- Problem description: Throughout the material, some lines may have the word "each". Count them and give the number only.

########################################

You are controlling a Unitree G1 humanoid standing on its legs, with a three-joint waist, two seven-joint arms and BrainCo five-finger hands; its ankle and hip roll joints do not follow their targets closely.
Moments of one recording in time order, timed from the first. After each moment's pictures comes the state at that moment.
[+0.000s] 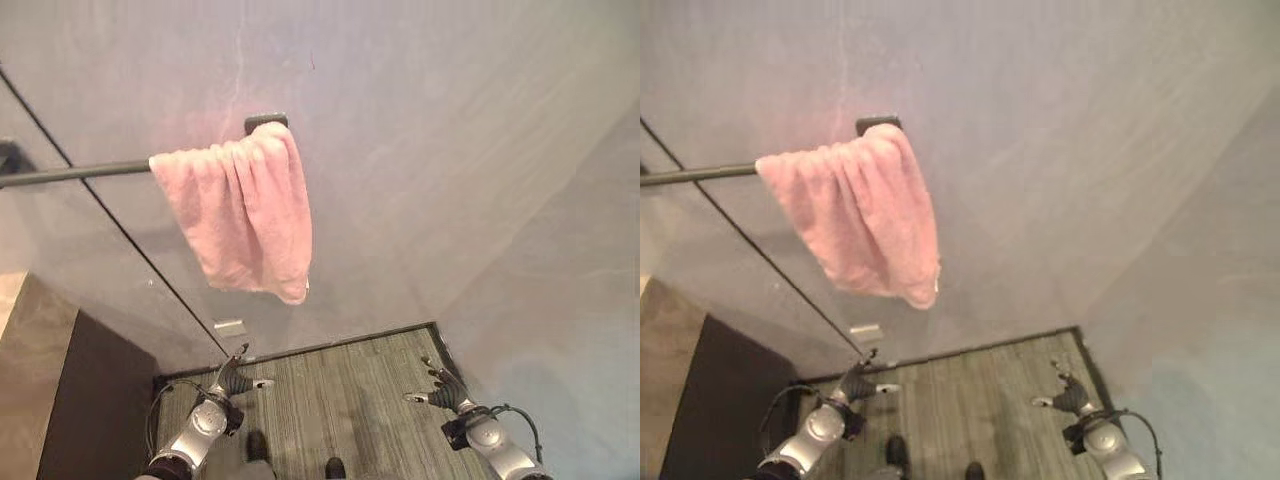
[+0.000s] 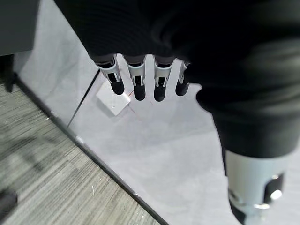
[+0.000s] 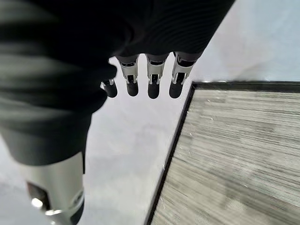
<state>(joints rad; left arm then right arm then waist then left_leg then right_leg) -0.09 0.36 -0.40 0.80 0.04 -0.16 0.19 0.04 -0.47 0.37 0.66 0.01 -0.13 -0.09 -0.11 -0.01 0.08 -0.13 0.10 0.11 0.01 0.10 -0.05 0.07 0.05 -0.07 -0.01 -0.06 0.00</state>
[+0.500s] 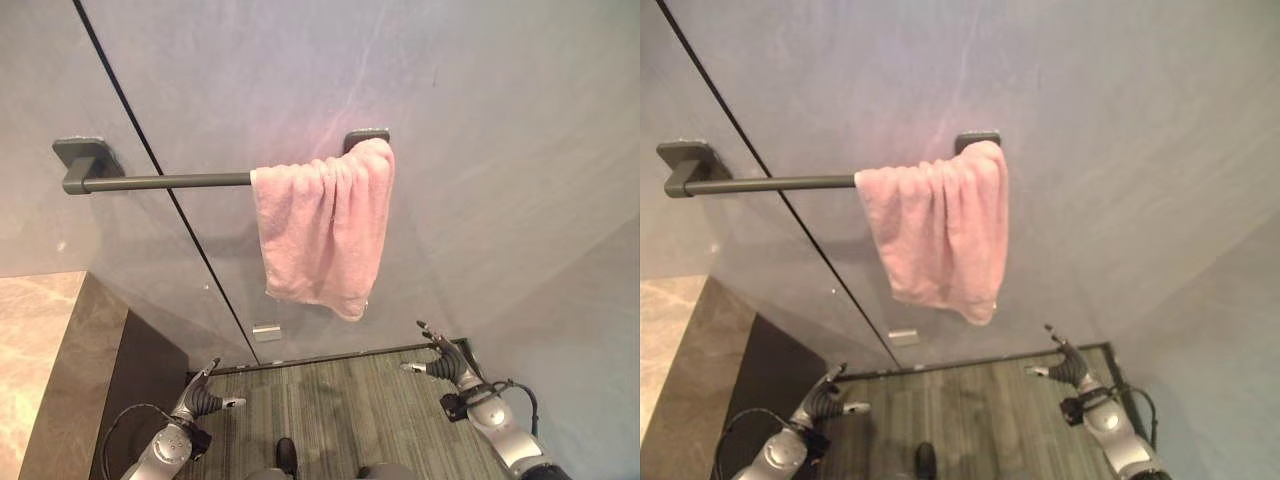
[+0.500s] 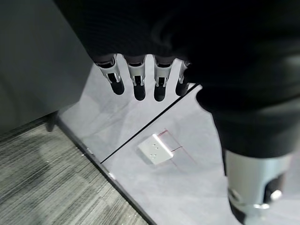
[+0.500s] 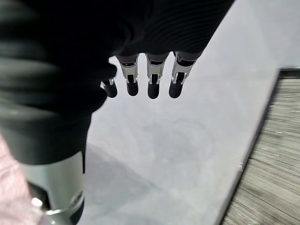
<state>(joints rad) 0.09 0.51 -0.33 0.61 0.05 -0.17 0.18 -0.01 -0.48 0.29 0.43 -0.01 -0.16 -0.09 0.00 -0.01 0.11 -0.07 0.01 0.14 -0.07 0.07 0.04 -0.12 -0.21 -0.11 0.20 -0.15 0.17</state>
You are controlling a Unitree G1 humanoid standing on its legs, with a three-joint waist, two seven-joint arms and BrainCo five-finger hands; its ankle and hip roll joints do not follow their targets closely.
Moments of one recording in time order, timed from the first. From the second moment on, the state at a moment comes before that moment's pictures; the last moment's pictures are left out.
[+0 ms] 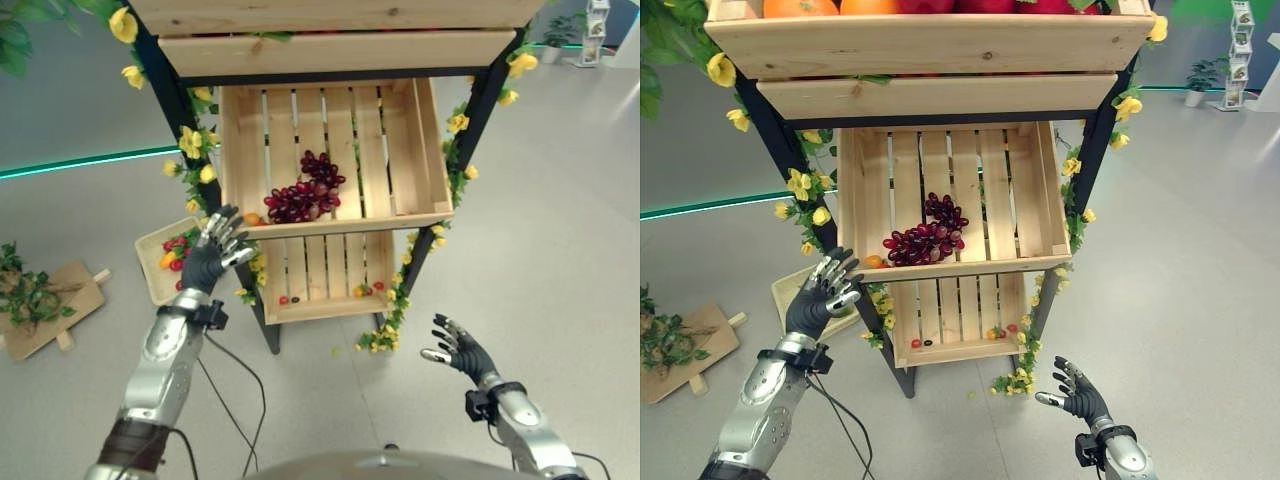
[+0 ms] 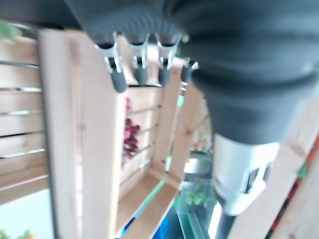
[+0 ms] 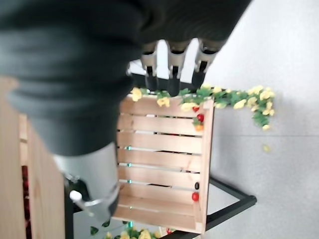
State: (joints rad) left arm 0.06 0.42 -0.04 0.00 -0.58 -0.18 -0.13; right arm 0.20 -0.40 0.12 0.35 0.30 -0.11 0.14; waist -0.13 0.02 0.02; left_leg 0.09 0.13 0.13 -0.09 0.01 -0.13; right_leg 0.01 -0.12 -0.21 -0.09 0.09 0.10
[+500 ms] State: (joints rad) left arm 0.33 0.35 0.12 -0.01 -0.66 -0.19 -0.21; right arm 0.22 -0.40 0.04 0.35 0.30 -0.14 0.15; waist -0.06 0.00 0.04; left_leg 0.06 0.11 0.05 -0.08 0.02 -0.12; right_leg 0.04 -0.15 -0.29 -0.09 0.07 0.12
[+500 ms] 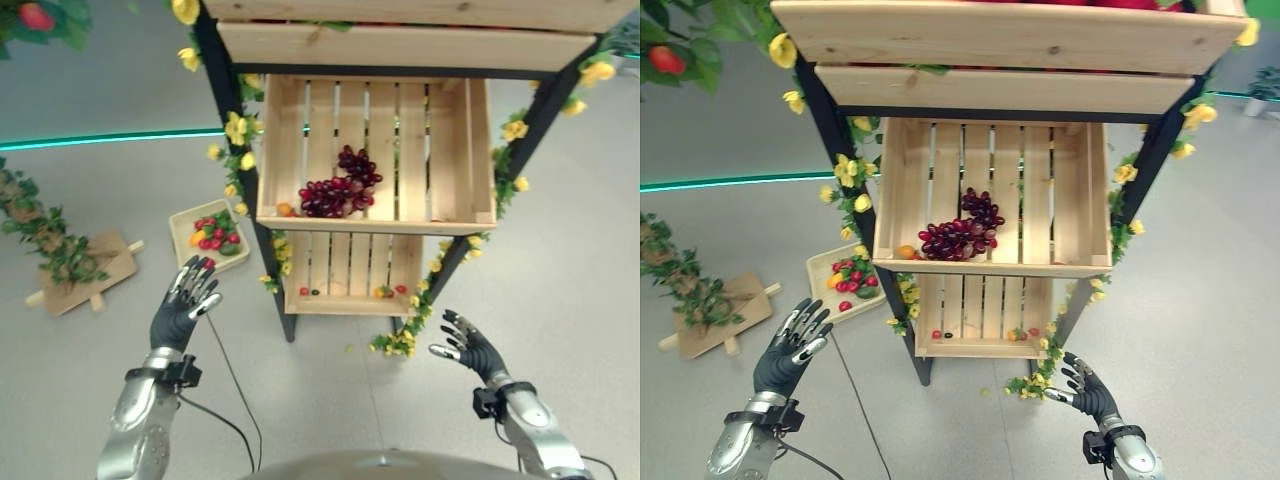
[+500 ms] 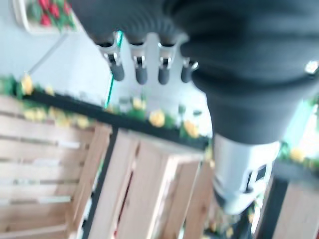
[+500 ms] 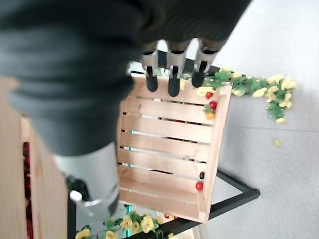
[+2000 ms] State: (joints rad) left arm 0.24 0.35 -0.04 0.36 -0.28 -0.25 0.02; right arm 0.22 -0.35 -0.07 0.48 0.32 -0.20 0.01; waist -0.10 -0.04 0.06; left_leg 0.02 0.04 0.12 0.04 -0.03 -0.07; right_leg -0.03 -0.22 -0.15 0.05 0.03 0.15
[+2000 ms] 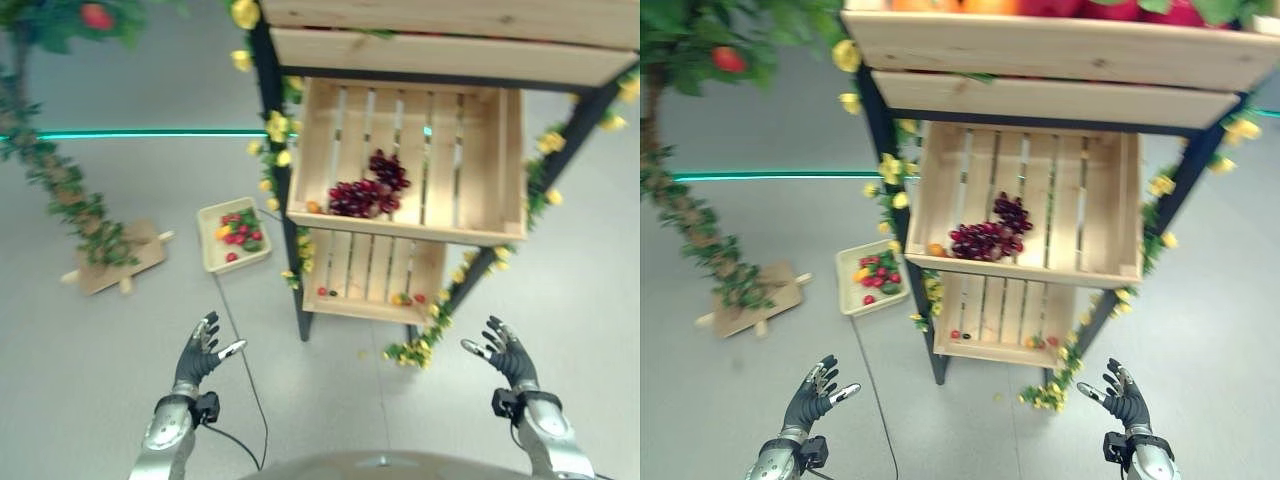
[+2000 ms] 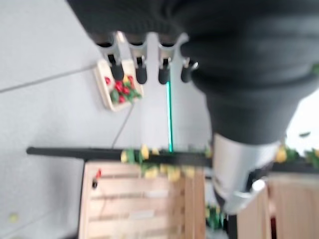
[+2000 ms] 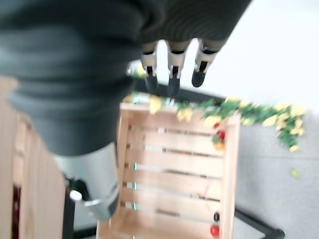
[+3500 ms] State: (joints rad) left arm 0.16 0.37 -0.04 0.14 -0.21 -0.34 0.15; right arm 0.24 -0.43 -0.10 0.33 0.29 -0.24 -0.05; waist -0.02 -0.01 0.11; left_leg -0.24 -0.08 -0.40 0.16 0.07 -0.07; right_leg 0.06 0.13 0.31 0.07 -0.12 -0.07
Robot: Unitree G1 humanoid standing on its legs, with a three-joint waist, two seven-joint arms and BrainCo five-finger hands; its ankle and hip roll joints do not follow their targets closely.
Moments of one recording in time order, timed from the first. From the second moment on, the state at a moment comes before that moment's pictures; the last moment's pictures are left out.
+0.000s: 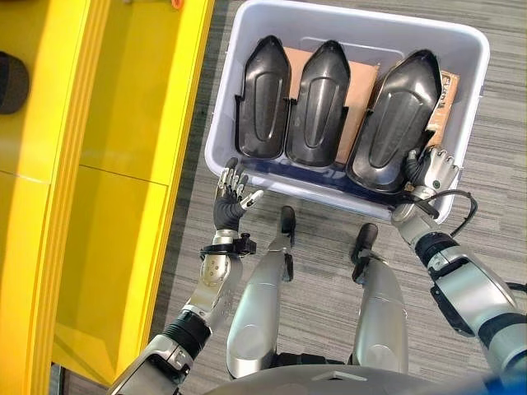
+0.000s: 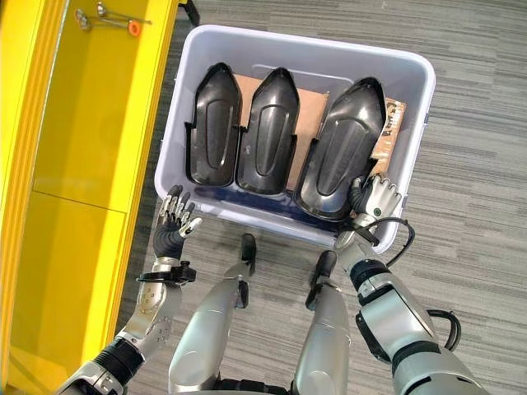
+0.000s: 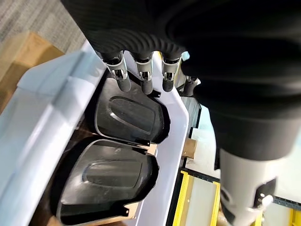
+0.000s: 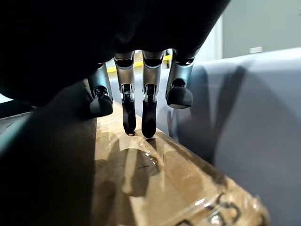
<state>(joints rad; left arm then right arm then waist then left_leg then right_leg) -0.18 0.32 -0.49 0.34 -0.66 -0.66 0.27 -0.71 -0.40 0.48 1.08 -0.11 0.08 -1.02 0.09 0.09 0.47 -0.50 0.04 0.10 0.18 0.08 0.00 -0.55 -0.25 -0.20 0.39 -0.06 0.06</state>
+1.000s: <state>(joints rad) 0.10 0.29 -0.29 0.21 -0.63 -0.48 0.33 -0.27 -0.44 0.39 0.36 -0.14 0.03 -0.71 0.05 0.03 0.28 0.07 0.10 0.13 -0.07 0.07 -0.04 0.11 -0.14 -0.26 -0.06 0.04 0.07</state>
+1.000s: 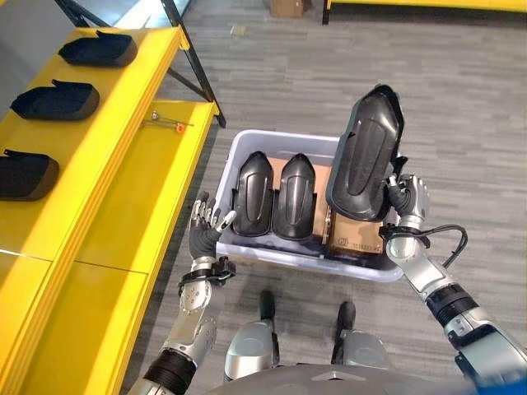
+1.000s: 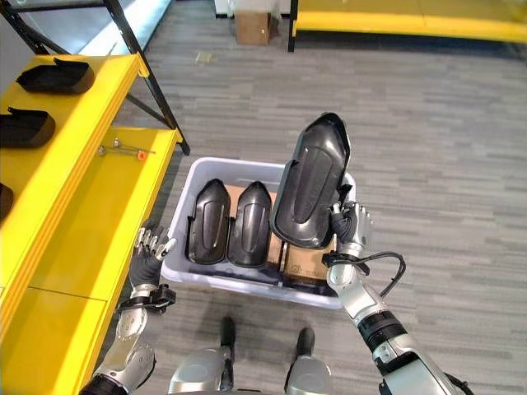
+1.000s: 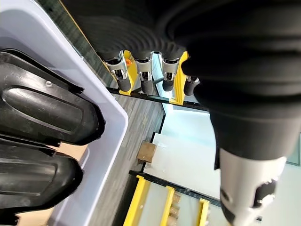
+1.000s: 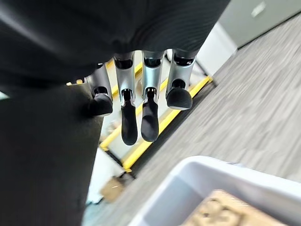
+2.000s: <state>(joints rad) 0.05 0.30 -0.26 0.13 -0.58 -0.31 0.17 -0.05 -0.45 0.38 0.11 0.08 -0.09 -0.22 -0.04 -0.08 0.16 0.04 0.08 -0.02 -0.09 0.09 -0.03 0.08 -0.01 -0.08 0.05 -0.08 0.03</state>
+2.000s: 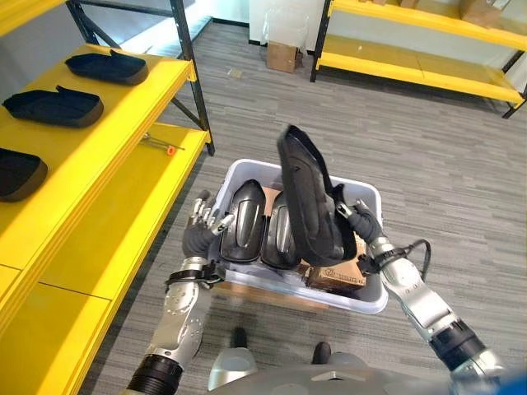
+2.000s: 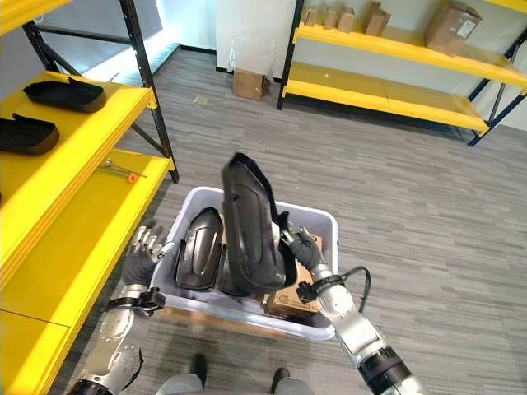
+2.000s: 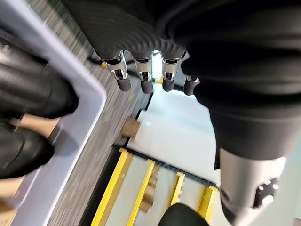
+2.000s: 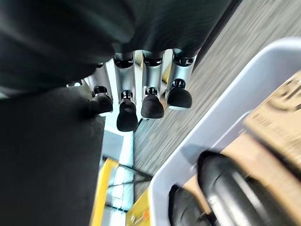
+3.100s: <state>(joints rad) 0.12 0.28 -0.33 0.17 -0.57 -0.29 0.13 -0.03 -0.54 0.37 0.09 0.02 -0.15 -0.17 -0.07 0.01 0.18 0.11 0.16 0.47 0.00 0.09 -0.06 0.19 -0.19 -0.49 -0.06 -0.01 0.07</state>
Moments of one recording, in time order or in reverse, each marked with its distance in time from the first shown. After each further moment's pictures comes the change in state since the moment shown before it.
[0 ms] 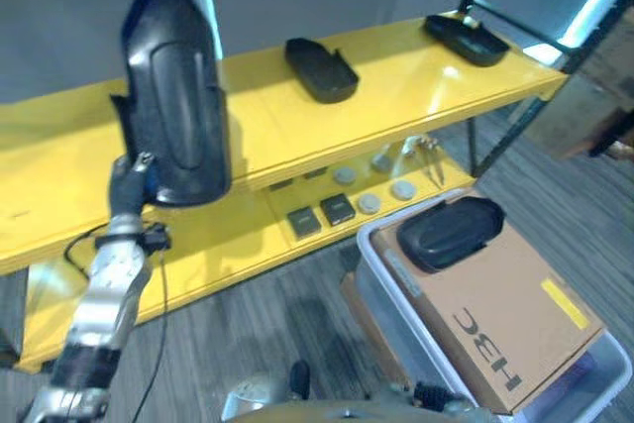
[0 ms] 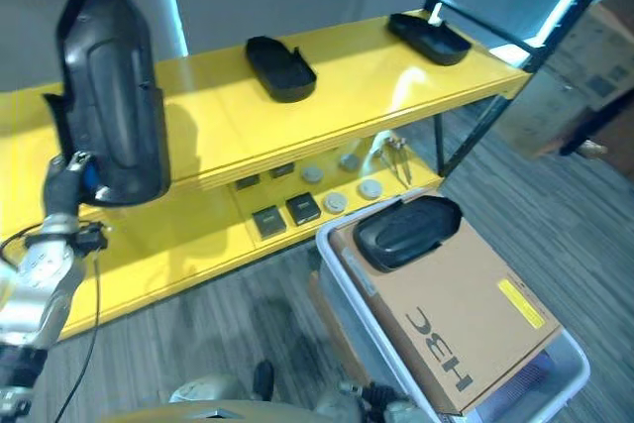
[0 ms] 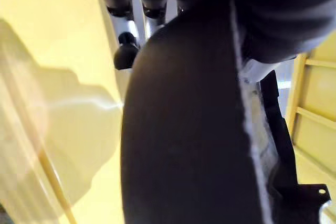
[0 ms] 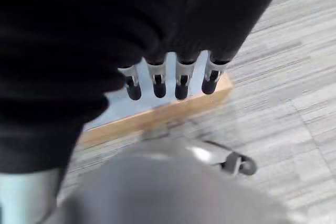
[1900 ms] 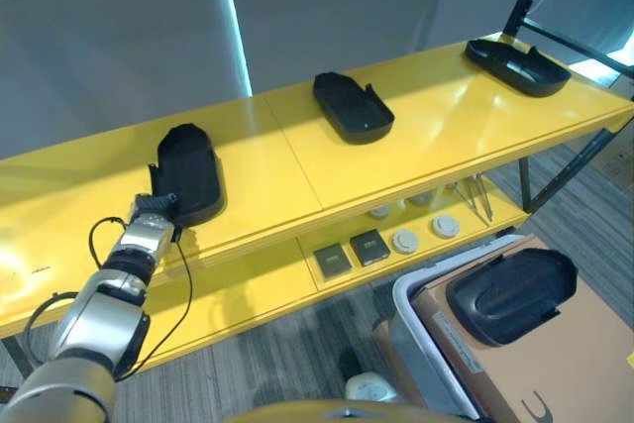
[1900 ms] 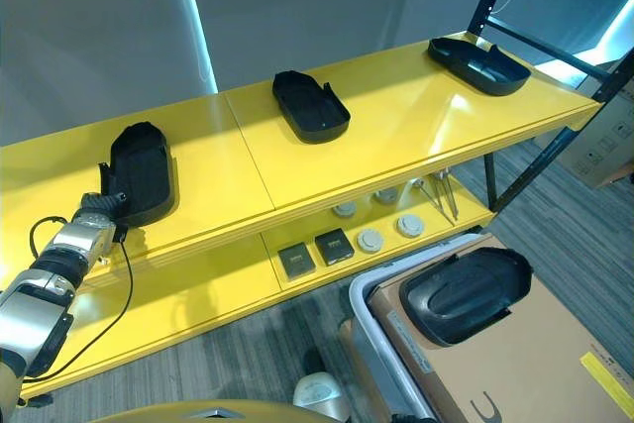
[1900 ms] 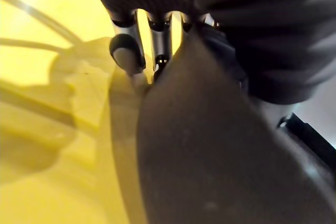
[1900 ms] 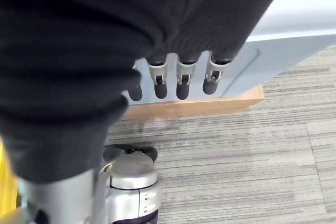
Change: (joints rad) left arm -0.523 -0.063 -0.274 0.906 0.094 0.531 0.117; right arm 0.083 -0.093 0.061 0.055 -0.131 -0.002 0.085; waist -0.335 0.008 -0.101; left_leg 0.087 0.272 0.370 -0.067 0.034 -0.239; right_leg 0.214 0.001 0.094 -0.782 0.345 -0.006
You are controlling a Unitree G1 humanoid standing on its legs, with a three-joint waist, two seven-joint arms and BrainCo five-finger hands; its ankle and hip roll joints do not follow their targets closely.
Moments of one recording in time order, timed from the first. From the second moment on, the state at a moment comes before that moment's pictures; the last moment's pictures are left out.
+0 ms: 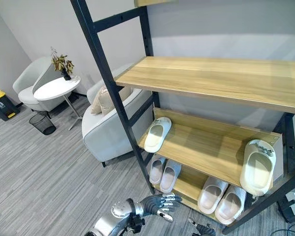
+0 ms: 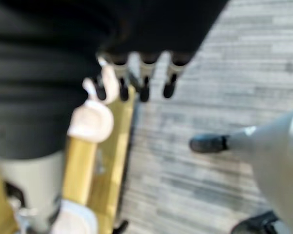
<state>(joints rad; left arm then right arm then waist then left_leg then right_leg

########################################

- Final answer: 2